The output should contain the listing word for word and no pictures.

STORED DATA Start Marker

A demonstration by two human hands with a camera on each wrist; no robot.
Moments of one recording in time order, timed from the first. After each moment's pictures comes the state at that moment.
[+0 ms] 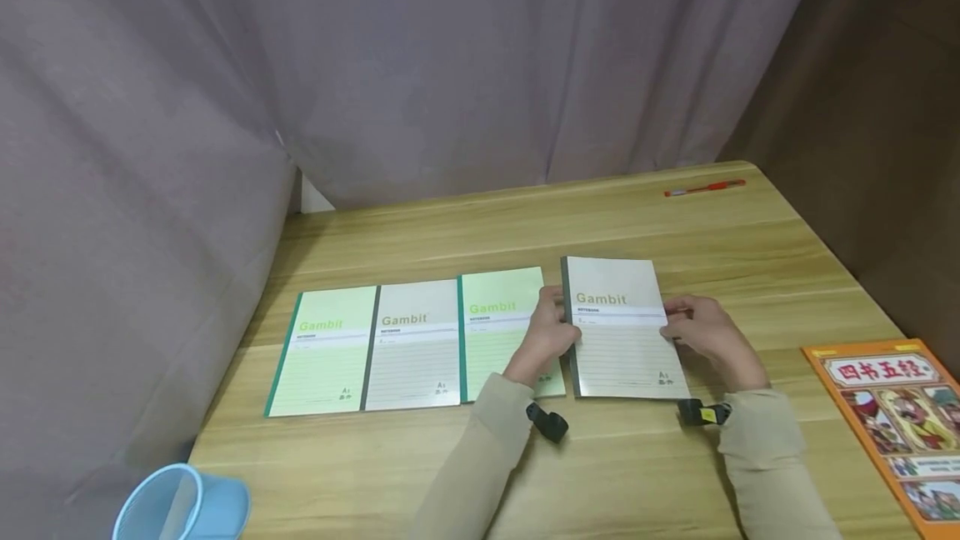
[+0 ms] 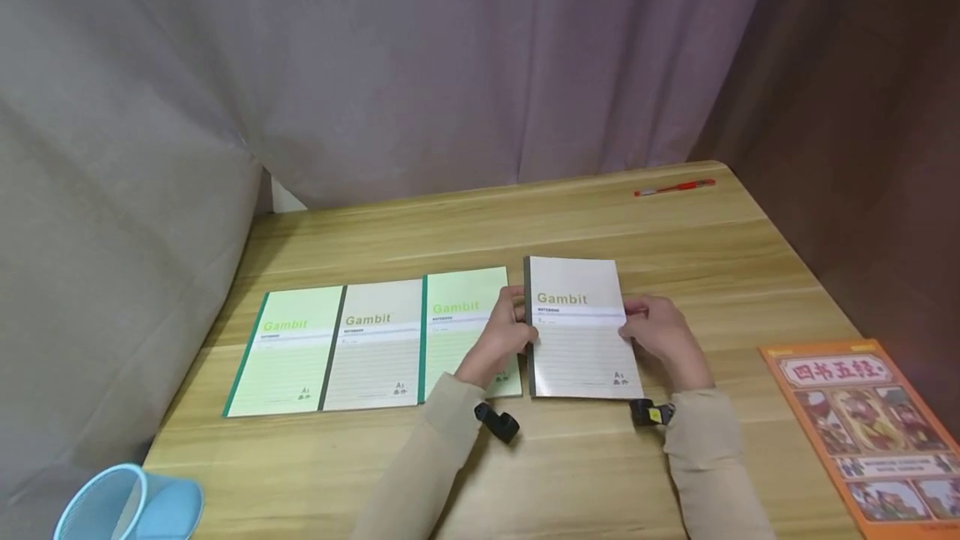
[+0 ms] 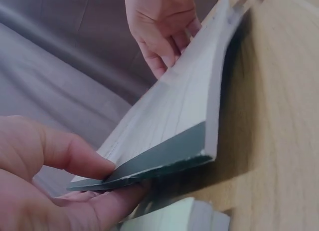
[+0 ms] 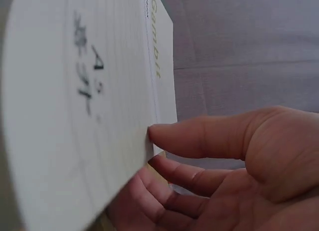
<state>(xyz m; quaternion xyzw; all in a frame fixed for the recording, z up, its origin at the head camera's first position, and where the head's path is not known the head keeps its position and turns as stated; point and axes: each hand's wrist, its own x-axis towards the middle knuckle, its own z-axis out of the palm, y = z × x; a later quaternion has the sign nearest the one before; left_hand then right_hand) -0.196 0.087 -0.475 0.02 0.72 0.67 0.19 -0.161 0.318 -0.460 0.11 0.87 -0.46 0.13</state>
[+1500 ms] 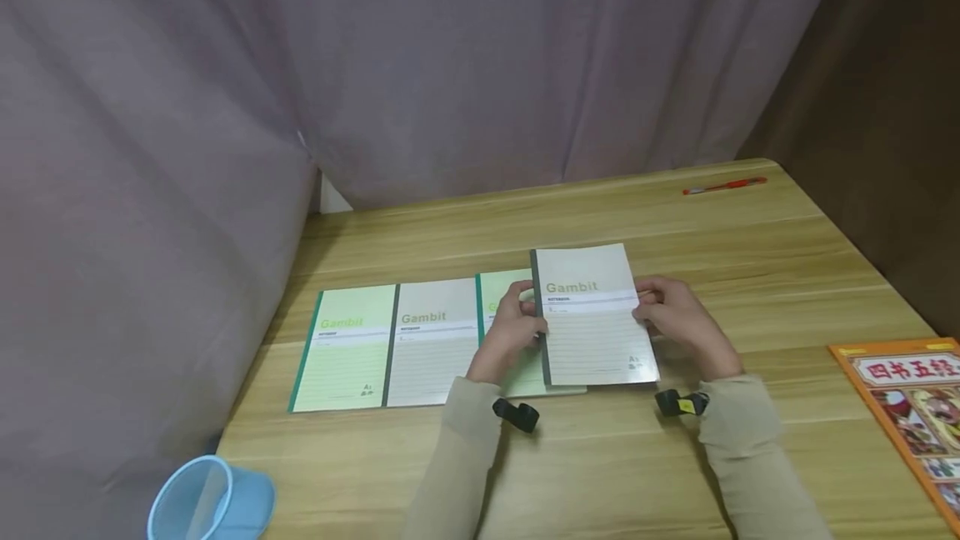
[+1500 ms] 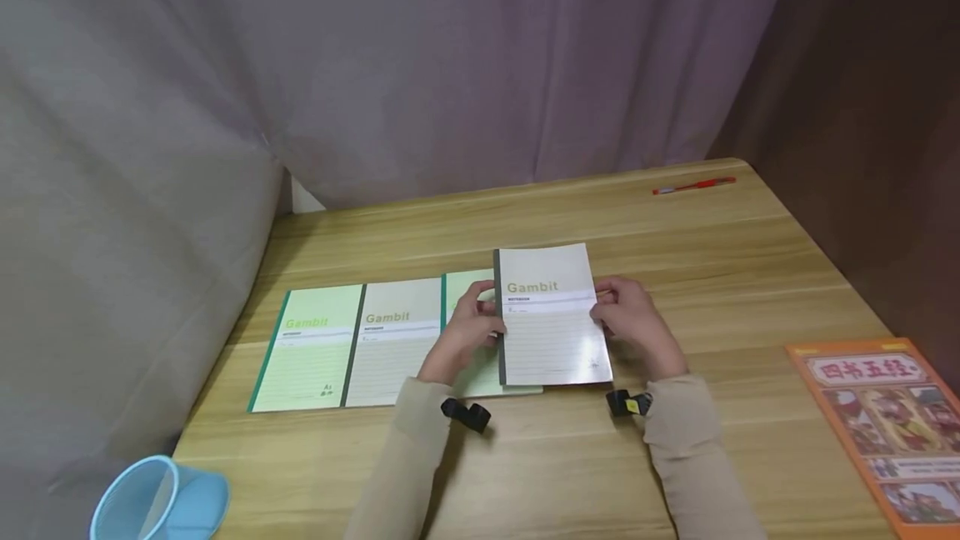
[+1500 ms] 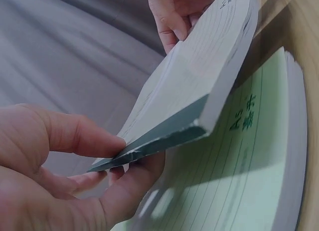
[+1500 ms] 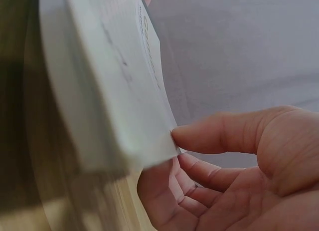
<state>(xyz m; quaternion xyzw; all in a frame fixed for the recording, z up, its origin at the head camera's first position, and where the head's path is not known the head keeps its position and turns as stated) -0.207 0.009 -0.470 0.00 0.71 0.68 0.18 -0.179 0.256 -0.449 0.03 0.85 -0.52 0.08</state>
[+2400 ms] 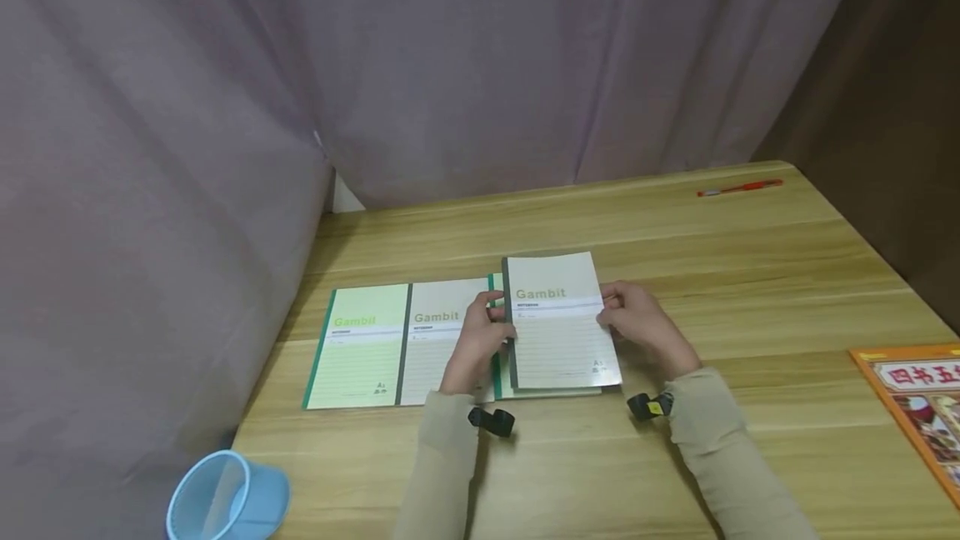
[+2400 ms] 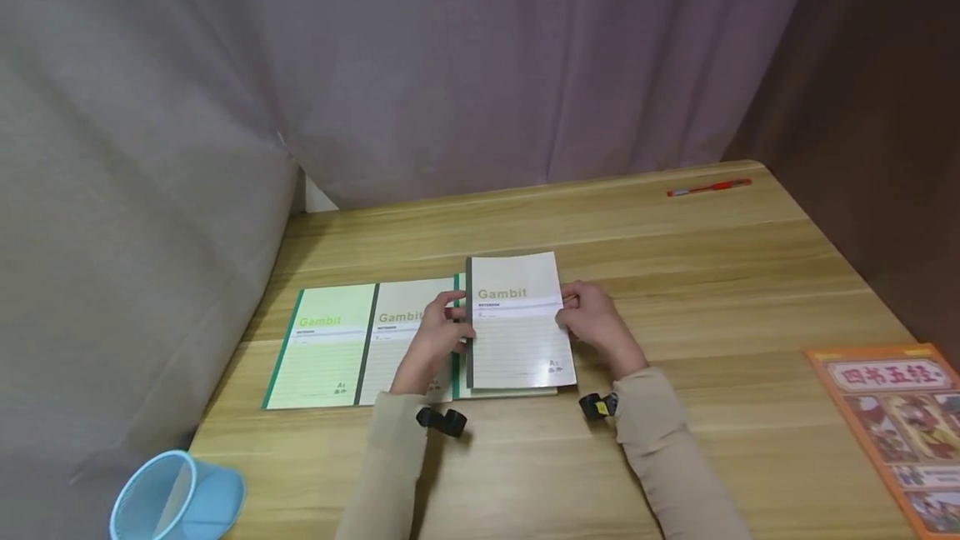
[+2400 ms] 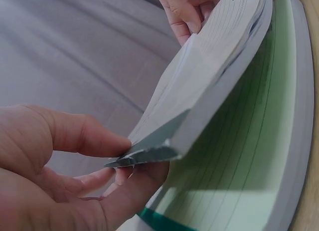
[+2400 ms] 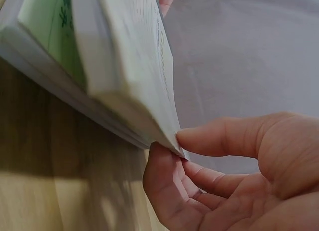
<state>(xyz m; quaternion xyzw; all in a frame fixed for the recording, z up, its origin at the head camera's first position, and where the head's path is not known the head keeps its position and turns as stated) -0.204 -0.048 -0.469 -0.05 0.74 0.66 0.13 -0.193 0.196 -0.458 0.00 0.84 -0.53 0.10</state>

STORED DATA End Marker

TASK RESULT >>
A demonstration by two human hands with a camera on each wrist; no robot.
Moments of one recording in time order, timed from the first. After each moment's pictures comes the state at that moment.
[+0 ms] 
[+0 ms] 
[+0 ms] 
[+0 ms] 
<state>(xyz m; quaternion xyzw; all in a frame fixed for the recording, z up, its origin at the head camera's first position, and where the head's path is not known the head keeps its position and turns as stated; point and axes: each hand's wrist, its own x-axis towards the middle knuckle, its own z-axis out of the palm, y = z × x; a later quaternion has the sign nearest the one before; left_hand then right_hand) -0.196 0.087 -0.475 0.02 0.72 0.67 0.19 -0.161 0.318 -0.460 0.11 0.87 -0.46 0.13</state>
[+1500 ms] 
[+1500 ms] 
[+1500 ms] 
[+1500 ms] 
<state>(xyz m; quaternion xyzw; all in a frame fixed for the recording, z up, its origin at the head camera's first position, and where the head's path is not known the head keeps its position and turns as stated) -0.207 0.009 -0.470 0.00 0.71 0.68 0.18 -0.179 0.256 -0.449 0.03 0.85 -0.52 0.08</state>
[+2400 ms] 
[+2400 ms] 
[+2400 ms] 
[+2400 ms] 
<state>(xyz m; quaternion xyzw; all in a frame fixed for the recording, z up, its origin at the head camera's first position, and where the head's path is not known the head keeps its position and turns as stated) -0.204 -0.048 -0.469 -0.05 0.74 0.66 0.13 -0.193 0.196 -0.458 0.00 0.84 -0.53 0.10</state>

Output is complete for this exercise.